В типографии нам показывали новое оборудование, линотип, ротационные машины, иногда мы помогали шефам, убирая отходы и обрезки. В литейном цеху, у вагранки, впечатляло, как быстро и точно раскалённый металл разливали по изложницам.
Уроки военного дела – бесплатное развлечение. Никому и в голову не приходило, что винтовка Мосина 1891 года и пулемёт Дегтярева, которые мы разбирали, когда-нибудь будут стрелять в людей. Тем более противогазы, нужно было быстро и правильно их одевать. И перевязки учились делать, я ещё дома натренировалась, привязывала шины к Абкиным рукам и ногам, не дожидаясь врача. Аба их часто ломал.
Существо в противогазе, с перевязанными конечностями и дурацкими телодвижениями, не хуже фигурного короля.
А уж военные игры – вот был отдых! Шли ротой, повзводно, по тому же Рославльскому шоссе. Пели солдатские песни, вроде «Солдатушки, браво ребятушки» или «Дуня, Дуня, Дуня я, Дуня ягодка моя». Там, где кончались поля, начиналась игра. Разбивались на две команды, красную и белую, как в игре «жулики и сыщики». Убегают, прячутся, ищут друг друга, нападают. Потом у костра обсуждают, кто и почему победил, и уплетали украденные с поля турнепс и брюкву.
Позже, в институте, была военная кафедра, преподавали тактику, стратегию, топографию, стрелковое дело, строевую подготовку, стреляли в тире, обязательно сдавали на значок Ворошиловского стрелка. Я стреляла очень точно, но только в двух парах очков. Выпускали всех офицерами запаса, в армию не брали, ребята были довольны.

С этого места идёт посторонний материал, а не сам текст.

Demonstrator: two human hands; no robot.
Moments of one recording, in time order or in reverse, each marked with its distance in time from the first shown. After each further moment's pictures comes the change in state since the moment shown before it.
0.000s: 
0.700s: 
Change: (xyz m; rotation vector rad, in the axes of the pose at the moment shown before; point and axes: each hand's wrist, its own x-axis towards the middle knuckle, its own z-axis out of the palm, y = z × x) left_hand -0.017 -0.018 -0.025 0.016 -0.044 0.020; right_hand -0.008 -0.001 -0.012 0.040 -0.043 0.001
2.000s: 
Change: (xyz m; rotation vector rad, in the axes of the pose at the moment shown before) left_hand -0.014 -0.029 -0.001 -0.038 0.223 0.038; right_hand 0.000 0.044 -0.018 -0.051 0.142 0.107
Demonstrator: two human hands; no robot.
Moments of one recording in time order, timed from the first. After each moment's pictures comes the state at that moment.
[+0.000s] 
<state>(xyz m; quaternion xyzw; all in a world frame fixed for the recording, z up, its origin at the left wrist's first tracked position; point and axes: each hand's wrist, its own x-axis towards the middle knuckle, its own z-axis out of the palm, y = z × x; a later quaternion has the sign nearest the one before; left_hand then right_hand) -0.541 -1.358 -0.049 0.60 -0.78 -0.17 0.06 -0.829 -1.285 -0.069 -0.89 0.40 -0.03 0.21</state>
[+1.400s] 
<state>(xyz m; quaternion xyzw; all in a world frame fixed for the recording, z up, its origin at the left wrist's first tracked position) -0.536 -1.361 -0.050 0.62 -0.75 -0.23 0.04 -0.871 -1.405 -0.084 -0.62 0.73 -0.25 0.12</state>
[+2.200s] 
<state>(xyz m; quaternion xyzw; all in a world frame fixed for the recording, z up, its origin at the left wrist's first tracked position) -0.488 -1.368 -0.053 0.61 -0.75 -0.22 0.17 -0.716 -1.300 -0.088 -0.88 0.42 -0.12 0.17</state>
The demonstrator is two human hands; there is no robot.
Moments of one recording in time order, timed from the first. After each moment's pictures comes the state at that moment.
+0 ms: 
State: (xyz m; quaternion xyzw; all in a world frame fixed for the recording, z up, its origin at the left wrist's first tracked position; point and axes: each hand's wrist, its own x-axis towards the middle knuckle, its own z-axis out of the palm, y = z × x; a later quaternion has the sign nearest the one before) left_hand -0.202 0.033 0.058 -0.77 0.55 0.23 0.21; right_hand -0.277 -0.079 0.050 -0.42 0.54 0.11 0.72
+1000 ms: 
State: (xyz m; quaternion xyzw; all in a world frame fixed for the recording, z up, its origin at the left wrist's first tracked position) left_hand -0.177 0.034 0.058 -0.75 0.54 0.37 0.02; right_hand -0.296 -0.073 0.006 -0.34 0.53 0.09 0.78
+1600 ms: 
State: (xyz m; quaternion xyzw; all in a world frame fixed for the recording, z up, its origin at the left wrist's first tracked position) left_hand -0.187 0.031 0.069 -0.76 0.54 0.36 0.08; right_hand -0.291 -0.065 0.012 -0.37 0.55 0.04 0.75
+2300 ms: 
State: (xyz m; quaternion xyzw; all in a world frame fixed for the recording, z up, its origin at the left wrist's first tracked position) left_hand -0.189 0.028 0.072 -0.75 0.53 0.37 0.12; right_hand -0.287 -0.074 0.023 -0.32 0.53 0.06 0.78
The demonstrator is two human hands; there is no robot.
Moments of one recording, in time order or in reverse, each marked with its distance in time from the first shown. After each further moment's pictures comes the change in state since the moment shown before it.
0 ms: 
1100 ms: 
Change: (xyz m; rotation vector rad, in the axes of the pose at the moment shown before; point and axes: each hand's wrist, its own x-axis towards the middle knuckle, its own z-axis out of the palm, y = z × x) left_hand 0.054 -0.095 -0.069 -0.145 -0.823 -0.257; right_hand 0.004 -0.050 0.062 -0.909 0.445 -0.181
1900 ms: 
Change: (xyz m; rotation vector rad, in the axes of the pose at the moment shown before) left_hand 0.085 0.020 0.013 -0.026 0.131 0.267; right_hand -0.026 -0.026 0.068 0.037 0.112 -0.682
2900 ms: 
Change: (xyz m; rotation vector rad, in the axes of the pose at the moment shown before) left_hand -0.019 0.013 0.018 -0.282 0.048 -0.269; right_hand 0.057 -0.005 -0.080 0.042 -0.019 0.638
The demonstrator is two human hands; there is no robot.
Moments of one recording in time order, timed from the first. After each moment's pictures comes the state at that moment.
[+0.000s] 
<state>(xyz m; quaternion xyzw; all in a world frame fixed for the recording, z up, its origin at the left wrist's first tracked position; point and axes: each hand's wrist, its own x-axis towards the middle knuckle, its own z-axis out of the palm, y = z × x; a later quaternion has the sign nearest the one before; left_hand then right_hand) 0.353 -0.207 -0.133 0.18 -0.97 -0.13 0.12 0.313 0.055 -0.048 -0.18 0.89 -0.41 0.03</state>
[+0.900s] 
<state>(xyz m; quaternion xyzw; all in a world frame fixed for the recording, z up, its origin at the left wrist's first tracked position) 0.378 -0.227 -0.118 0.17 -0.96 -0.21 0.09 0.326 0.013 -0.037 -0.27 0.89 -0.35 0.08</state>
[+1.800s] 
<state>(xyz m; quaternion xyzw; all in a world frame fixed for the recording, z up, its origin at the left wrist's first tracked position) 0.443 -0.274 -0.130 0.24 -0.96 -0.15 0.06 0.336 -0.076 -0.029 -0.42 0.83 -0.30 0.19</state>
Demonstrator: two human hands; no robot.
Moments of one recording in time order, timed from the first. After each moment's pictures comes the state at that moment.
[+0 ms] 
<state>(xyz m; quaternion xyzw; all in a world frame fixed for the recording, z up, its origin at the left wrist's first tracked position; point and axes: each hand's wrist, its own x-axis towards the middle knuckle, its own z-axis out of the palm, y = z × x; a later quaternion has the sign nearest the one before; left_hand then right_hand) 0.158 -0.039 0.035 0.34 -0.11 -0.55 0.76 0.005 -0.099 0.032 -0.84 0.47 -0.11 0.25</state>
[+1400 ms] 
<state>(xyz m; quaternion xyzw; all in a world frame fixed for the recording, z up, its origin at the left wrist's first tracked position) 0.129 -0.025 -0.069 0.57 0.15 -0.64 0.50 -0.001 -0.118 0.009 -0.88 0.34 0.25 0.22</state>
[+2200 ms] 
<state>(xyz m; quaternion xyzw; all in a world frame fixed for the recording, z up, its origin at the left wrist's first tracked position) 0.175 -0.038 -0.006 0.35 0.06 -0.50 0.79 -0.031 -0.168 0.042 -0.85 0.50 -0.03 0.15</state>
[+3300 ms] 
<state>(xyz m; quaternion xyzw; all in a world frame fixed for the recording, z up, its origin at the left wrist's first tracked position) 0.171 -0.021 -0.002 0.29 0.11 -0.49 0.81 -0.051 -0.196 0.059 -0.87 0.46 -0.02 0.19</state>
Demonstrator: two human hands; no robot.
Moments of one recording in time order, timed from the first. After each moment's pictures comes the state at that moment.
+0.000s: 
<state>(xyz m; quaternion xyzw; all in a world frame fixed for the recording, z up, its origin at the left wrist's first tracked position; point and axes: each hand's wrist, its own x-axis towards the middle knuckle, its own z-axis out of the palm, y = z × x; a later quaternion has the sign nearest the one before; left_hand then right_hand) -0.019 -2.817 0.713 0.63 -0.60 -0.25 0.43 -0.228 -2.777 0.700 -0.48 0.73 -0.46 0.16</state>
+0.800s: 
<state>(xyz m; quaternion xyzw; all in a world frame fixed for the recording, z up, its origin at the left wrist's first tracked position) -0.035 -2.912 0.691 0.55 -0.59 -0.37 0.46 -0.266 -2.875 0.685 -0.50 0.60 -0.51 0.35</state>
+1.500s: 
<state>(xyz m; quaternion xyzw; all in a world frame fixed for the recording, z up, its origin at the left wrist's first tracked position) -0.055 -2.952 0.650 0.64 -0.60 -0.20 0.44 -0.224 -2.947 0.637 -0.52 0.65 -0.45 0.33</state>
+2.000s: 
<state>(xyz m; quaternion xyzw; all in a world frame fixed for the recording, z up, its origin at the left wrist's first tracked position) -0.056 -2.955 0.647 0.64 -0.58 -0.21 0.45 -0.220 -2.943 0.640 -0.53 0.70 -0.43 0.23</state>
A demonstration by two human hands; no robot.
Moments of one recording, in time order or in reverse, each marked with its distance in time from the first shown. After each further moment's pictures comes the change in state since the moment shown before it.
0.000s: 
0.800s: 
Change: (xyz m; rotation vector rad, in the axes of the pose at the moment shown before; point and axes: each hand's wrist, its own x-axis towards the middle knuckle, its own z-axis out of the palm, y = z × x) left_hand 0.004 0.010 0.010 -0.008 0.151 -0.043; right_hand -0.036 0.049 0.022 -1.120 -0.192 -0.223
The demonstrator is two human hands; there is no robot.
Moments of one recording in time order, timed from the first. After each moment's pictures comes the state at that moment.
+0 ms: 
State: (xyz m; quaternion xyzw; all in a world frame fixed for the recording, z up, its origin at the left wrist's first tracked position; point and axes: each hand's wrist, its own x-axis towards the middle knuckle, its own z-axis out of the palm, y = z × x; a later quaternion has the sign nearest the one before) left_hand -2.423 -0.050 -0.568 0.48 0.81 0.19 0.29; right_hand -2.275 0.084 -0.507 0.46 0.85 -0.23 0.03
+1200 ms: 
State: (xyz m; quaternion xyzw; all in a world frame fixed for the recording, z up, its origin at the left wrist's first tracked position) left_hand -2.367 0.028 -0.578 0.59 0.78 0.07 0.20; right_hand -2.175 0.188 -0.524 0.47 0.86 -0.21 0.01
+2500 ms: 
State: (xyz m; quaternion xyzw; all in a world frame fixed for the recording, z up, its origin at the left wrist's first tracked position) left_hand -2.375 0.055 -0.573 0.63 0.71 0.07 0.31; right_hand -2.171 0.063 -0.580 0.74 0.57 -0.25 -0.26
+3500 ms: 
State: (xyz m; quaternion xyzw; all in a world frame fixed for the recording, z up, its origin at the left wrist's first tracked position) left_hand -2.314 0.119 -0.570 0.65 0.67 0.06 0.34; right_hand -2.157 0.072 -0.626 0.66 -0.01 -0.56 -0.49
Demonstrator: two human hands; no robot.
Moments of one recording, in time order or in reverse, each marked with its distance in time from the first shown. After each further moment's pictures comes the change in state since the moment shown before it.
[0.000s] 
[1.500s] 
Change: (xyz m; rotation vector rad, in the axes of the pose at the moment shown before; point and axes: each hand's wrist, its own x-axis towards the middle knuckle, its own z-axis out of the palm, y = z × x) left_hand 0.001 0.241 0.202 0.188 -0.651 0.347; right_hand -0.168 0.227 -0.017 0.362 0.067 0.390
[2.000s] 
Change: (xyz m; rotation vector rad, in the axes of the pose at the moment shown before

Это у Слуцкого «назначались сроки, готовились бои, готовились в пророки товарищи мои».
Для большинства война даже пугалом не была, до 40-го года никто о ней не думал, хотя она уже велась в Польше, Прибалтике, Финляндии, на Дальнем Востоке, и там погибали шестнадцатилетние добровольцы.
 
С пятого класса нас стали посылать на субботники. В марте мы готовили к посадке парники в совхозе «Семичевка». Ветер, снег, одежда плохая, все простудились.

Подносили кирпичи на строительстве Дома Печати на верхней Базарной площади. Базара уже не было – торговать нечем. На стройке работали крестьяне, сбежавшие от коллективизации. Жили они в бараках в пригороде Реадовка. В один из субботников мы в этих бараках морили клопов. Сбрасывали с топчанов грязные матрасы, тряпки, лоскутные одеяла, вещмешки «Сидор», они же подушки, поливали клопов кипятком из титана, яички соскабливали.